Современная наука пыталась установить степень воздействия ионийских и греческих мастеров на ассиро-персидское искусство в Сузах и Персеполе. Скульптура ассирийцев — это по преимуществу рельеф, более или менее плоскостной, работающий скорее контуром, нежели объемом. Генри Фрэнкфорт метко назвал его «форсированной графикой». Драпировки было принято изображать упрощенно, в двух измерениях. Впрочем, они щедро украшены орнаментальной резьбой. В то же время сюжеты рельефов отличаются живостью и разнообразием; картины охоты, войны, домашнего быта выразительны и говорят о тонкой наблюдательности тех, кто их создавал.
Все это мало похоже на пластику Персеполя, где монотонно повторяются фигуры и сцены парадных лестниц. Они говорят лишь о богатой дани, приносимой царю (рис. 9), о казарменном величии императорского двора; они бесконечны, как трафаретный узор, и сравнивают их обычно с повторяющимся узором восточных ковров. Мы не обнаружим здесь ничего «эллинского», перед нами символ безликой жесткой иерархии; можно сколько угодно выводить эту декоративную скульптуру из Ассирии, ссылаясь на манеру или характерные детали, но вся она проникнута персидским духом.
И все же эти рельефы обладают некоторыми чертами, которые могут быть приписаны влиянию греческого запада. Таково, например, очевидное их тяготение к трехмерности, объемности. Формы животных и людей, складки одежд выявлены решительно; рельефы Персеполя, несмотря на утомительную ритмичность, несравненно более скульптурны, чем любой из ассирийских. В рамках древневосточного понимания пластики это может выглядеть как греческий импорт.

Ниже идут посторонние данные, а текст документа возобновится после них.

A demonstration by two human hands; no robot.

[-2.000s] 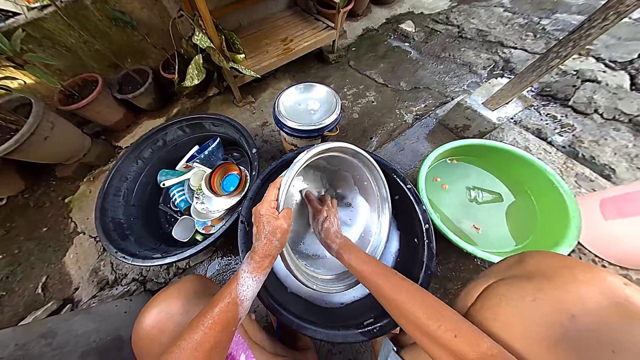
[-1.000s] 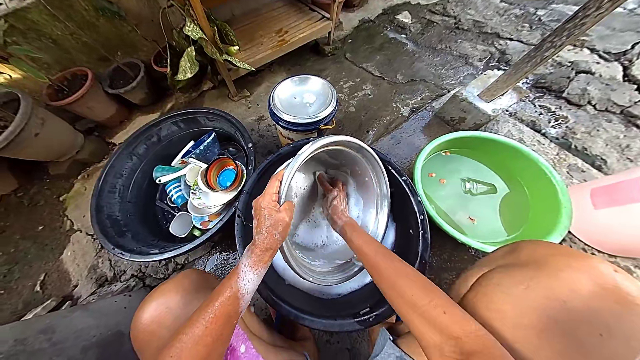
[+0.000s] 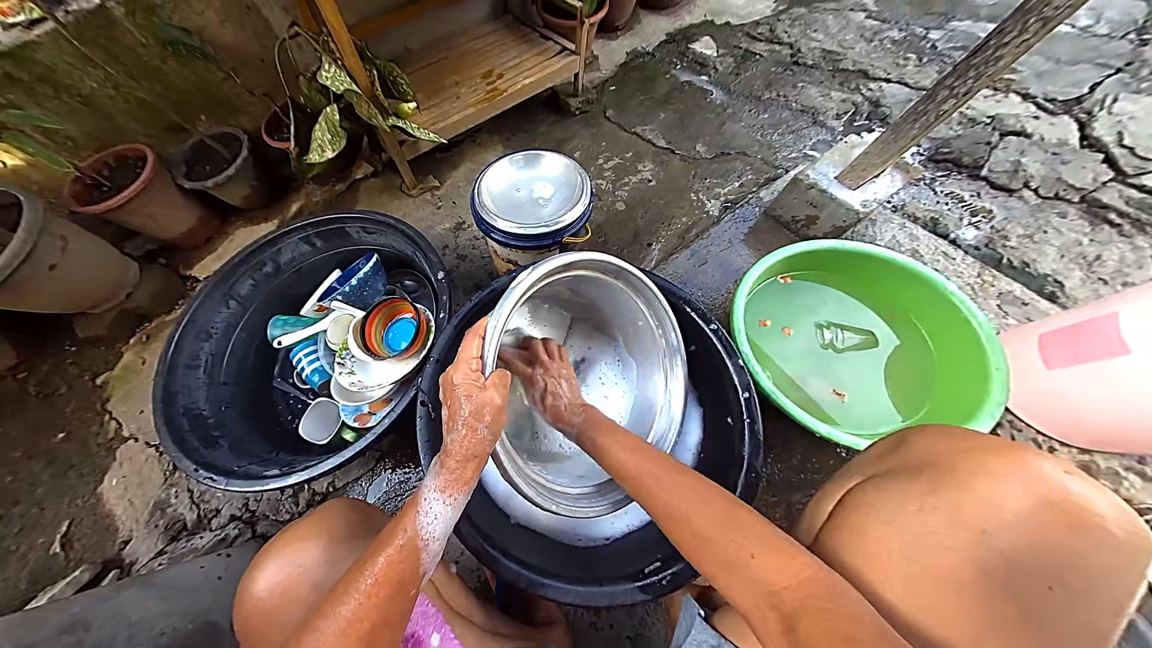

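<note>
A large metal basin (image 3: 621, 360) tilts over a black plastic tub (image 3: 733, 522) that holds soapy water. My left hand (image 3: 474, 396), wet with suds, grips the basin's left rim, thumb at the edge. Inside the basin, my right hand (image 3: 544, 382) presses against the left part of its wall; a greyish scrubbing pad seems to lie under the fingers, mostly hidden. Suds cover part of the basin's inside. To the left, another black tub (image 3: 225, 360) holds bowls, cups, plates and a blue and orange bowl (image 3: 396, 328).
A green basin (image 3: 972, 333) with water, a small glass jar (image 3: 846, 337) and orange bits stands at right, beside a pink plastic item (image 3: 1080, 369). A lidded bucket (image 3: 533, 193) stands behind the middle tub. Potted plants, a wooden bench (image 3: 486, 72) and a slanted post (image 3: 963, 90) are farther back.
My right hand has moved from the upper middle of the basin's inside to its left wall, after shifting slightly there. My left hand keeps its hold on the rim.
</note>
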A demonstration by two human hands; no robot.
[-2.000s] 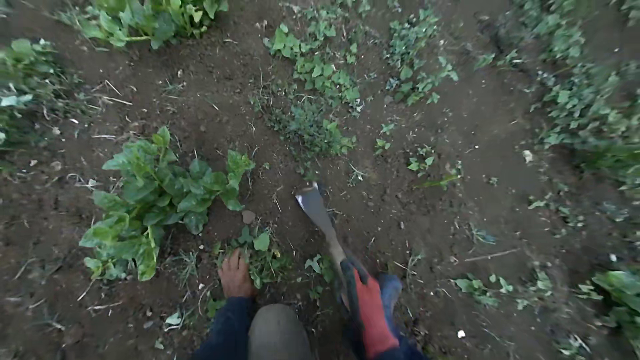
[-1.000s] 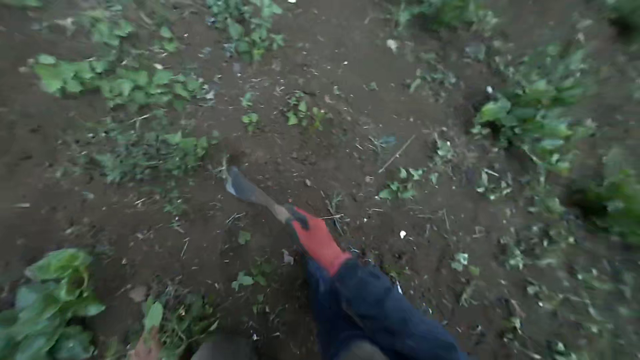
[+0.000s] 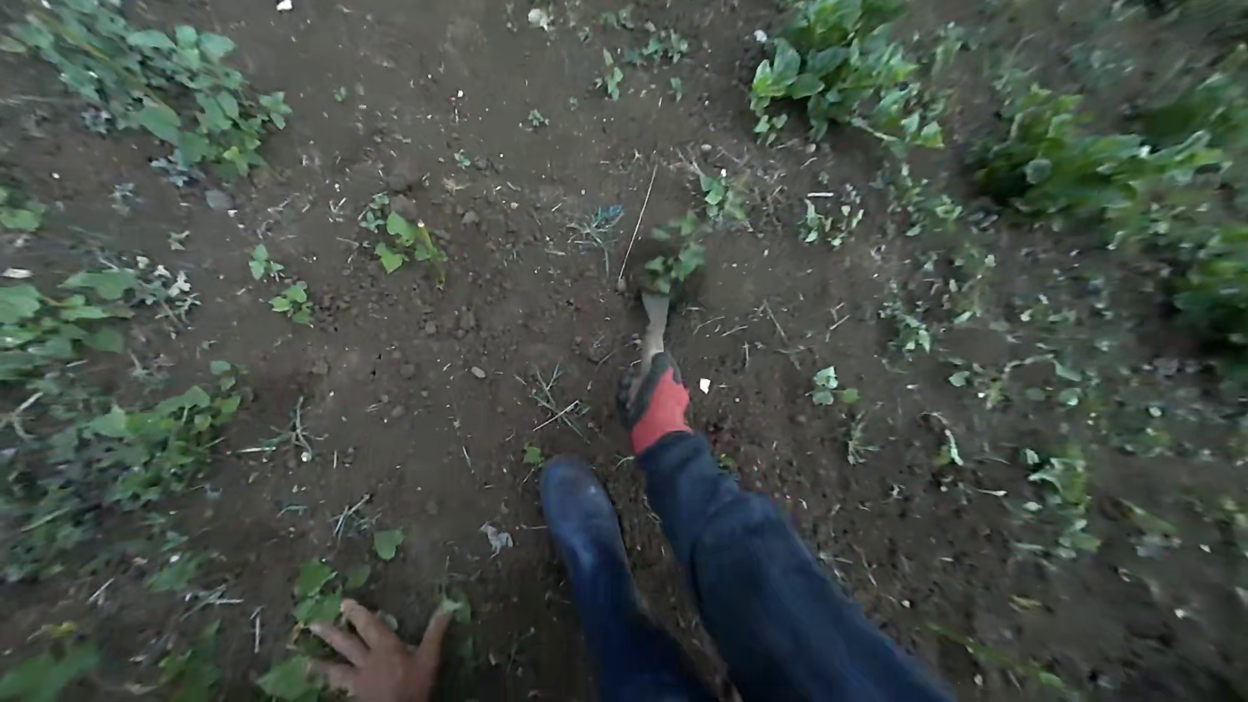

Да, может. Однако, когда мисс Гизела Рихтер с явным одобрением цитирует Кумарасвами, по мнению которого «ахеменидское искусство… с документальной точностью подтверждает реальную и тесную связь Европы и Азии», — нам не по пути. Я убежден, как бы активно ни проявился тот или иной греческий элемент в искусстве Персеполя, какую бородатую эллинистическую физиономию ни нацарапал бы греческий экспатриант на каменной туфле Дария (рис. 2), мы обнаружим лишь малую крупицу подлинно греческого в этих гигантских фризах, на которых бесстрастно маршируют фигуры данников, в этих величавых колоннах, похожих на пальмовые стволы, что все еще возвышаются на платформе дворца. И когда другой ученый пишет, что «немало, должно быть, греческих ремесленников работало здесь и мастера, приспособившего привычную им систему образов к космополитической пышности персидской империи, следует признать художником и обладателем незаурядной творческой фантазии, не уступавшим творцу парфенонского фриза Афин», я, как это ни прискорбно, не могу согласиться с ним. Парфенон и Персеполь во всем противоположны. Архитектурные идеи, лежащие в основе каждого из них, обусловлены двумя различными, абсолютно несхожими направлениями общественной мысли. Правда, на стенах обоих зданий в одно полустолетие, хотя и по-разному, были увековечены официальные шествия — но более ничто их не объединяет.